Only 99 examples of the Mistral will ever be built, and each carried a base price of around 5 million euros (about $5.8 million) before customization. Every build slot sold out before the public even saw the car. The example commissioned for the Crown Prince of Johor stands apart within that already rare group through a restrained specification featuring a porcelain-like light exterior tone paired with gloss black wheels. The cabin carries an even more personal detail in the form of a gold inlaid monogram topped by the Johor royal crown set into a carbon fiber panel, effectively marking the car as inseparable from its owner.

The crown prince with his Koenigsegg Jesko. Image – Instagram / HRH Crown Prince of Johor

Tunku Ismail Sultan Ibrahim has become one of Southeast Asia’s most prominent automotive collectors, and his garage reflects a pattern of securing landmark hypercars at the moment they enter history. He was widely reported as the first Malaysian to receive a LaFerrari finished in a distinctive purple shade, and the country’s first Koenigsegg Jesko Attack later joined the collection. His garage also includes the Mercedes AMG One alongside a matching AMG GT Black Series P One Edition.

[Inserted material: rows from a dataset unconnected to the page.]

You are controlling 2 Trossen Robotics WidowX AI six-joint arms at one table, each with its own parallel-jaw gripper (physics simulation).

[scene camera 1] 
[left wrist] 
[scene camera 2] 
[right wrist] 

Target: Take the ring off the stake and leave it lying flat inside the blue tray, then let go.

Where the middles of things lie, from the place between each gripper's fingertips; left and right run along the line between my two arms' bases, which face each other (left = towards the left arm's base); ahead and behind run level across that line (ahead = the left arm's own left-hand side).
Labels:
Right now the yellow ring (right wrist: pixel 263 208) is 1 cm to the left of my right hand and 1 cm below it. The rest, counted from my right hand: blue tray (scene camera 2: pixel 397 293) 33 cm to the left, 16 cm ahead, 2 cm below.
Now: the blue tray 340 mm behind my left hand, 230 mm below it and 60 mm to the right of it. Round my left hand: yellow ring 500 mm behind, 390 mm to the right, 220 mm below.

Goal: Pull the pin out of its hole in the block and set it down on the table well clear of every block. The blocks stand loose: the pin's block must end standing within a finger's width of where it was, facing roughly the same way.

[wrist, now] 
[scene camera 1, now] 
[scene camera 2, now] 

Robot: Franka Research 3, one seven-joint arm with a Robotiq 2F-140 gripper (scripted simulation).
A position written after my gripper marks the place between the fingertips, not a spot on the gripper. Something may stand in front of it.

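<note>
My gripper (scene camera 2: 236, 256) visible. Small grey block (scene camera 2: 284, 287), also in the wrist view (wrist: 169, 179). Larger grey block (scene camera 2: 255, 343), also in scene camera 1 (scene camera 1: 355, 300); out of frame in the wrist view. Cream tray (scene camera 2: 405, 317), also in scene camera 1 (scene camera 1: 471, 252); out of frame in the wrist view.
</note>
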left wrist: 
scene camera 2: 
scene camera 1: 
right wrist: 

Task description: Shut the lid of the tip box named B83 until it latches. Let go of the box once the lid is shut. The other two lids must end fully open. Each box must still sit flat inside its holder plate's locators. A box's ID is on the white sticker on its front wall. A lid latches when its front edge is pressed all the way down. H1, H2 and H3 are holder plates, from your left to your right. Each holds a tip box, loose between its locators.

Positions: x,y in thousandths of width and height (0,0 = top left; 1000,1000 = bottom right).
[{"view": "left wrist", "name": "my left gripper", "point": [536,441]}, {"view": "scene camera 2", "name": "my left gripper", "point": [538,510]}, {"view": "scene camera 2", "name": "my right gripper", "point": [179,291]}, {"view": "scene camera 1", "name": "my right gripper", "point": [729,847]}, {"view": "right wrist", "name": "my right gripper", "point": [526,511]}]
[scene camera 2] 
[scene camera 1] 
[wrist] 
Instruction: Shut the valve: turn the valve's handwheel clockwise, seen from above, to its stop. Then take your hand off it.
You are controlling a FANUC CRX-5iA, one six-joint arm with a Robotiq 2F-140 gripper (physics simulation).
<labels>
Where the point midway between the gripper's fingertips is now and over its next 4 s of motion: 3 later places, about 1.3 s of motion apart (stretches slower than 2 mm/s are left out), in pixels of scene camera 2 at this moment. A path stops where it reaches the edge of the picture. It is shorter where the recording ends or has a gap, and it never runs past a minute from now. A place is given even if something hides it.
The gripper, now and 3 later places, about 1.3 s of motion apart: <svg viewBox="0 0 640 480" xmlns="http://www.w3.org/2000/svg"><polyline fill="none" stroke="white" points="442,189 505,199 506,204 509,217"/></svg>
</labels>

Image – Instagram / HRH Crown Prince of Johor

Even the more rugged machines are used with purpose, as his Brabus G700 6×6 once appeared during floods in Johor carrying supplies through deep water. In Johor, any vehicle wearing the license plate TMJ is known to belong to the Crown Prince, a designation created specifically for him by the local government. With the arrival of a one-of-one Bugatti Mistral, that plate will now sit on one of the most historically significant open-top hypercars ever built.